Luckin Coffee’s founder says sorry as Nasdaq prepares to kick out his stock for fraud, in the first expulsion of a Chinese company
- The decision was based on ‘public interest concerns’ over fabricated transactions recently disclosed by Luckin, as well as its past failures to publicly disclose information
- The scandal has undermined confidence in the accounting practices and financial reporting of Chinese companies listed abroad
The chairman of Luckin Coffee, touted as China’s answer to Starbucks, apologised over its US$310 million accounting fraud, which has led New York’s Nasdaq stock exchange to move to delist the company amid waning market trust in Chinese financial reporting.

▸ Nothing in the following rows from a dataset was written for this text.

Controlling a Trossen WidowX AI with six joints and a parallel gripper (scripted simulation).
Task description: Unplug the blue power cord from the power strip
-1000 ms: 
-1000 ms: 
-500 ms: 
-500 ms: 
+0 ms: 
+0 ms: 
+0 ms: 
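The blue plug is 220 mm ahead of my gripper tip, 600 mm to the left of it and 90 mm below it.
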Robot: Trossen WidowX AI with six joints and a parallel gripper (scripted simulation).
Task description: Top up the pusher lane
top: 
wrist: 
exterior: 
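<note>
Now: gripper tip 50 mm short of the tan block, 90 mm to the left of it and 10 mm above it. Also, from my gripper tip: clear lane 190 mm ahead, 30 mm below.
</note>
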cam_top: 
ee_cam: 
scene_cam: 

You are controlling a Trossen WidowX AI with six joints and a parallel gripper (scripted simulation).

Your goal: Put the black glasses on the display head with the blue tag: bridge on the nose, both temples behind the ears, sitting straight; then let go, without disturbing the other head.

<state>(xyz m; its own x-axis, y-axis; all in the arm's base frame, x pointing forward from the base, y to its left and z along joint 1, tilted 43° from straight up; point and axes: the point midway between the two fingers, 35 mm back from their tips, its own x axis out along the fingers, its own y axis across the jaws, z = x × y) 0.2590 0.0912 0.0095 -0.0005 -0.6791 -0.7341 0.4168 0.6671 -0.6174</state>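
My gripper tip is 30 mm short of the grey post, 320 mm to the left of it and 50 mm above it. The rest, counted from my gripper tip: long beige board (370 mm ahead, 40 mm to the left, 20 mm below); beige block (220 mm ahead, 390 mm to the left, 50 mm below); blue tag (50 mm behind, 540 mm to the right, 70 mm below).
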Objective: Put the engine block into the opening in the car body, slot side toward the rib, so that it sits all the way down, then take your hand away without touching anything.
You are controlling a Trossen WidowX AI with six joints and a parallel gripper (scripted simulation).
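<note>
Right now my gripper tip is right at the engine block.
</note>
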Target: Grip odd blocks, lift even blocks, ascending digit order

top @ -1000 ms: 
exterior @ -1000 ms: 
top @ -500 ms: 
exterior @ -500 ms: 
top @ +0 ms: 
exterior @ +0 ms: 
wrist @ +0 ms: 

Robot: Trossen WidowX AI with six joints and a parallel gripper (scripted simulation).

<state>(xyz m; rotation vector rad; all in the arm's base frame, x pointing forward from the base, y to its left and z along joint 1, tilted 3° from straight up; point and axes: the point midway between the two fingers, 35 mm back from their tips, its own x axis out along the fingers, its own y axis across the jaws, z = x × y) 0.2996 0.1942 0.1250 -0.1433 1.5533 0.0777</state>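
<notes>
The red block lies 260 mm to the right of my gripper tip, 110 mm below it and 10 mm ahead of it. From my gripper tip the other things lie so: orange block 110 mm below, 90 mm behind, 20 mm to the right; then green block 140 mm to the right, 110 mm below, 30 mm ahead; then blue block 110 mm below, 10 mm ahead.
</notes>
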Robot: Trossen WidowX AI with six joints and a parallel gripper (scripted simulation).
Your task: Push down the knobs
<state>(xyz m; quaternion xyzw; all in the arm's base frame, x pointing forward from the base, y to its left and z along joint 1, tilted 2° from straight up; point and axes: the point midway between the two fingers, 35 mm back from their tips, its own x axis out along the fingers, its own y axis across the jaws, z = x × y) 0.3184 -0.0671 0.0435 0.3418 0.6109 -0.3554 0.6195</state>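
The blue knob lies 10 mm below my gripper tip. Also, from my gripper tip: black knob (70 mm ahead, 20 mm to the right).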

Charles Lu Zhengyao, an angel investor and serial entrepreneur, said he is “deeply disappointed and regret” the delisting decision, which the Nasdaq exchange said was based on public interest concerns over recently disclosed fabricated transactions by company staff that amounted to 2.2 billion yuan (US$310 million).
“I have been in deep pain and guilt over the past month,” said Lu in a statement published on Chinese social media platform WeChat on Wednesday. “I again apologise to all the investors, staff and clients of Luckin for the terrible impact of the incident.”
Lu, who also founded China's largest car rental company Car Inc, said he never intended to defraud investors and only wanted to build good companies and create value for society. Shares of Hong Kong-traded Car, which was not implicated in the Luckin scandal, have fallen by 52 per cent since the coffee retailer’s accounting fraud was disclosed on April 1.
Lu, who holds a master's degree in business administration from Peking University, said he has put almost all of his money, including loans he took out by pledging his shares in Luckin, into supporting his companies, and never squandered it away for personal enjoyment, according to his statement.
Lu’s family trust held about 26 per cent of Luckin Coffee at the time the coffee chain filed its IPO prospectus in May last year, and the scandal likely has eroded its market value by about US$1.4 billion. The slump in Car Inc. likely set him back by at least HK$1.5 billion (US$129 million).
Luckin Coffee investors rue implosion on US$400 million bond bet after accounting scandal
The Xiamen-based start-up on Tuesday evening disclosed it had received a written notice from New York’s Nasdaq exchange on Friday that its listing qualifications staff has determined to delist the company’s securities. Under Nasdaq rules, Luckin Coffee – which was founded in 2017 and listed in 2019 – can appeal the exchange’s order, and a hearing is usually scheduled within 45 days of the appeal request.
Shares of the company, halted since April 7, will resume trading on May 20 on Nasdaq, after Luckin Coffee said it would appeal. Shareholders, including Singapore’s GIC, and the Qatar Investment Authority – according to exchange filings at the end of February – are almost certainly to rush for the exit when trading resumes, as Luckin Coffee faces expulsion pending the outcome of its appeal.
Despite the scandal, thousands of Luckin shops are still operating, supported by tens of thousands of staff, Lu said in the statement. He believes Luckin has a sound business model and good products, and asked for “forgiveness and support from all parties”.
Luckin Coffee had more than 3,500 outlets globally at the end of 2019.
The delisting announcement comes after new rules were introduced by Nasdaq, which will make it more difficult for some Chinese firms to float on its stock exchange. They include tougher accounting rules and a requirement that an IPO raises at least US$25 million.
China’s investigation of Luckin shows importance of US$7 trillion stock market
Though not directed specifically at Chinese companies, the curbs come amid escalating tension between the US and China, which spilled over from a year-long trade war into rivalry over technology and even to the exchange of blame for causing the coronavirus pandemic.
The Luckin Coffee scandal, meanwhile, has put a spotlight on how much investors should trust accounting by US-listed Chinese companies, and has exacerbated caution.
“Positions taken by Chinese authorities impede our ability to oversee PCAOB-registered audit firms in mainland China and Hong Kong,” the board said “Specifically, these positions currently impair our ability to conduct inspections of the audits of public companies with China-based operations.”